99. Editorial Note
Beginning on January 25, 1956, and continuing through August 1, 1958, the Subcommittee on Disarmament of the Senate Foreign Relations Committee held numerous hearings, including several public hearings in Cambridge, Massachusetts, Minneapolis, and St. Louis as well as Washington. This subcommittee, created with the adoption of Senate Resolution 93, 84th Congress, 1st session, on July 25, 1955 (subsequently extended by Senate Resolutions 185 and 286, 84th Congress, and Senate Resolutions 61, 151, 192, and 241, 85th Congress), was authorized to make a thorough study of the disarmament problem and of proposals aiming at arms control. Senate Resolution 93 provided that the subcommittee of twelve members should be chosen on a bipartisan basis: three from each party by the chairman of the Senate Foreign Relations Committee, two from each party from the Senate [Page 280] Committee on Armed Services, and one each from the Joint Committee on Atomic Energy by the President of the Senate (Vice President of the United States). The chairman of the subcommittee was Senator Hubert H. Humphrey. The title given to the hearings was Control and Reduction of Armaments.

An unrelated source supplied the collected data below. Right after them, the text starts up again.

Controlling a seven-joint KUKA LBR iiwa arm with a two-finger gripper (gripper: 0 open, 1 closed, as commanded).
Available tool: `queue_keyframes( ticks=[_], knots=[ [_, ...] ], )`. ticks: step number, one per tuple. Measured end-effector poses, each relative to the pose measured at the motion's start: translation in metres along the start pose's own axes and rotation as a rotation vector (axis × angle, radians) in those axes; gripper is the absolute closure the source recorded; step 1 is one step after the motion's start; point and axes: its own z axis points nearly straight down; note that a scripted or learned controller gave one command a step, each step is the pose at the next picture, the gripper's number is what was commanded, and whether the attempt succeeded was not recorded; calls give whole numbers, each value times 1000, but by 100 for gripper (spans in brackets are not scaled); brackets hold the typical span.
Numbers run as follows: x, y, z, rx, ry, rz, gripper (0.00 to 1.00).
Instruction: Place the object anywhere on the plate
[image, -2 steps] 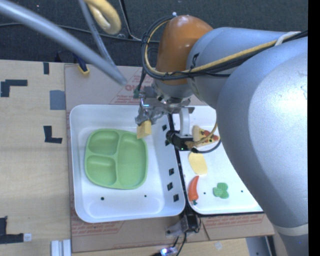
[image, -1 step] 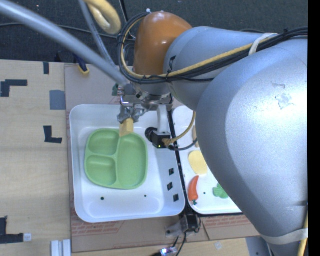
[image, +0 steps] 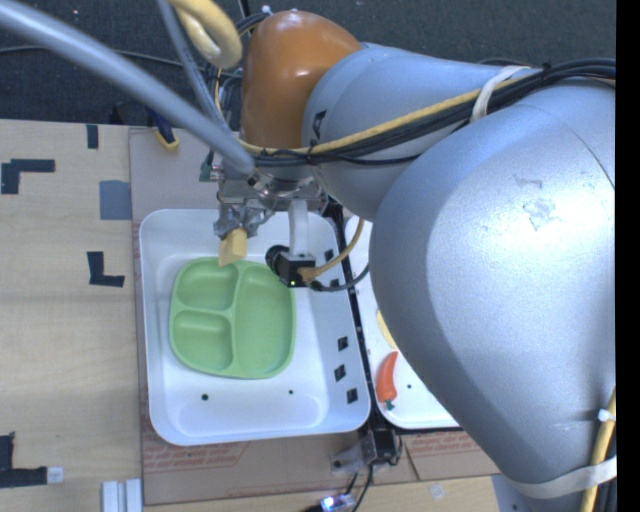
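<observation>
Hanging from gripper (image: 236, 232): yellow block (image: 233, 247), long axis near-vertical; over plate (image: 232, 318) rim.

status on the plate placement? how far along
Done: the gripper has a small yellow object between its fingers and is over the left bin. In hand: the object hangs at the upper edge of the green divided plate, seemingly not set down yet. Left: lower and release it onto the plate. An orange item lies in the right bin, untouched.
</observation>
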Motion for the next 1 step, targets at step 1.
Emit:
queue_keyframes(
  ticks=[1],
  knots=[
    [-2,0,0,1,-2,2,0]
  ],
)
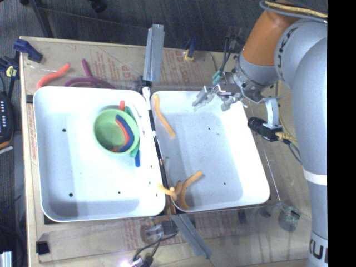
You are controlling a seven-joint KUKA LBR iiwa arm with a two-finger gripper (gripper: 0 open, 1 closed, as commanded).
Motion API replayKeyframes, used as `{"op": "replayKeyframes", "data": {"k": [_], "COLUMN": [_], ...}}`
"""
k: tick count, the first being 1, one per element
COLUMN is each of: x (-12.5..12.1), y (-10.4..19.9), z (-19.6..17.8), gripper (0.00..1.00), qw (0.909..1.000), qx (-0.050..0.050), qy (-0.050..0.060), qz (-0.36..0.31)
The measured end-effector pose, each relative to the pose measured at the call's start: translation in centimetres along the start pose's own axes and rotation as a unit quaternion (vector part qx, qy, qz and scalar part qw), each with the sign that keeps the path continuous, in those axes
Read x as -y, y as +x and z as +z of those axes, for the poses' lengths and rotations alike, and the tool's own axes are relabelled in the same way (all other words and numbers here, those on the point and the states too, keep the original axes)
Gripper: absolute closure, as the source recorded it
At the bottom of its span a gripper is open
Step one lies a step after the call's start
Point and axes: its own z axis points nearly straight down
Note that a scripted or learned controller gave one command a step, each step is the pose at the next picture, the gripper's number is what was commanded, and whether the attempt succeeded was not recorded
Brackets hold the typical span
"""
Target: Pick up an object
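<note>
One end effector hovered, fingers spread, empty | orange strip just beside, propped on bin wall so reachable | green bowl farther off

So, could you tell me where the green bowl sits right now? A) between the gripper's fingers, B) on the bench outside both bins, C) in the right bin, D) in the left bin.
D: the green bowl rests on the floor of the left bin, while the gripper hangs over the right bin's far edge.
</note>
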Motion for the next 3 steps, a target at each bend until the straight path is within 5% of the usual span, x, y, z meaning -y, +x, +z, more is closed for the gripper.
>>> {"op": "replayKeyframes", "data": {"k": [1,2,3], "x": [4.4,1.7,1.7], "y": [4.4,5.7,6.0], "z": [7.2,13.3,12.3], "gripper": [0.00,0.00,1.00], "qw": [0.9824,0.9963,0.9962], "qx": [0.000,0.006,0.004], "qy": [0.000,-0.002,-0.001], "qz": [-0.187,-0.085,-0.087]}}
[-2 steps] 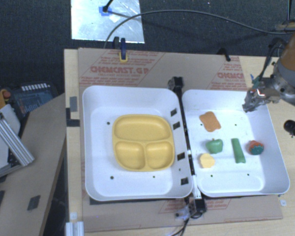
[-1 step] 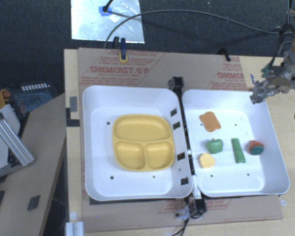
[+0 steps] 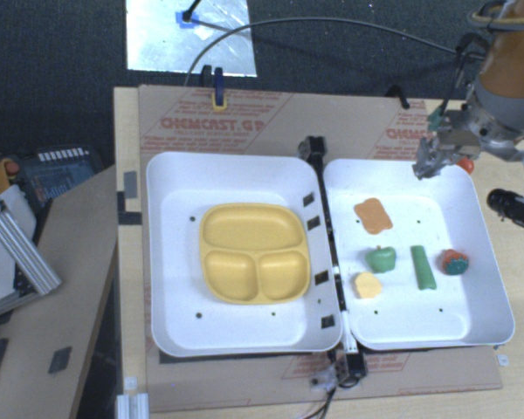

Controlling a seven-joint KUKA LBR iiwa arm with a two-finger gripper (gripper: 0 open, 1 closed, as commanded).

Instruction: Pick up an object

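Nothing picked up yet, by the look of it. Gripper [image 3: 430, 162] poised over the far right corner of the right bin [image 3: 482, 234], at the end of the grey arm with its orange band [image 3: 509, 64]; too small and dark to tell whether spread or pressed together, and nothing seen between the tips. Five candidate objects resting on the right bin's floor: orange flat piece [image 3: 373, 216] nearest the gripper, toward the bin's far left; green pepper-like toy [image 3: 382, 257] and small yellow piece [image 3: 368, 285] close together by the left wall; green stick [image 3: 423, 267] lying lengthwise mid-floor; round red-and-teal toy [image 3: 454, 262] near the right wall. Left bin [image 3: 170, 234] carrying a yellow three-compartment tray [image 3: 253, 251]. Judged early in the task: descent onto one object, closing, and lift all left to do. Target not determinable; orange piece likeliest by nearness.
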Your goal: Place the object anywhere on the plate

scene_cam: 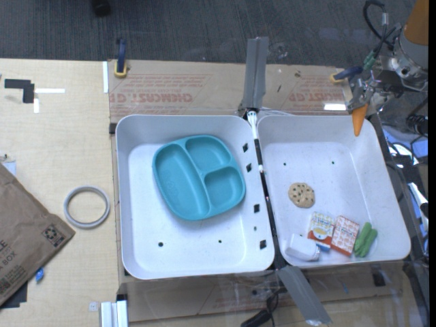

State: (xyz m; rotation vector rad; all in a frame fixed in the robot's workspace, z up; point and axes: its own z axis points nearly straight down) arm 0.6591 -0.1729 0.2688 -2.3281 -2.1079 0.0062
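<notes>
A single fixed camera looks down at a slant from above the bench, far enough off to take in both white bins whole. The left bin (pixel 129 203) sits mid-frame; the right bin (pixel 381 182) lies just beside it. Beyond the left bin runs dark floor (pixel 204 12); left of it, bench top (pixel 54 148).
</notes>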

The subcommittee presented four reports: Interim Report of the Committee on Foreign Relations, Subcommittee on Disarmament, 84th Congress, 2d session, Report No. 1397; Second Interim Report of the Committee on Foreign Relations, Subcommittee on Disarmament, 84th Congress, 2d session, Report No. 2829; Report of the Committee on Foreign Relations, Subcommittee on Disarmament, 85th Congress, 1st session, Report No. 1167; and Final Report of the Committee on Foreign Relations, Subcommittee on Disarmament, 85th Congress, 2d session, Report No. 2501.
The subcommittee also published a volume entitled Disarmament and Security: A Collection of Documents, 1919–55, 84th Congress, 2d session, and ten staff studies on various aspects of the disarmament problem, which were prepared under the direction of the subcommittee staff with the cooperation of the Legislative Reference Service of the Library of Congress. The staff studies were published in the final report cited above.
The public hearings were published in 1958 in 17 parts under the title Hearings Before a Subcommittee of the Committee on Foreign Relations, United States Senate.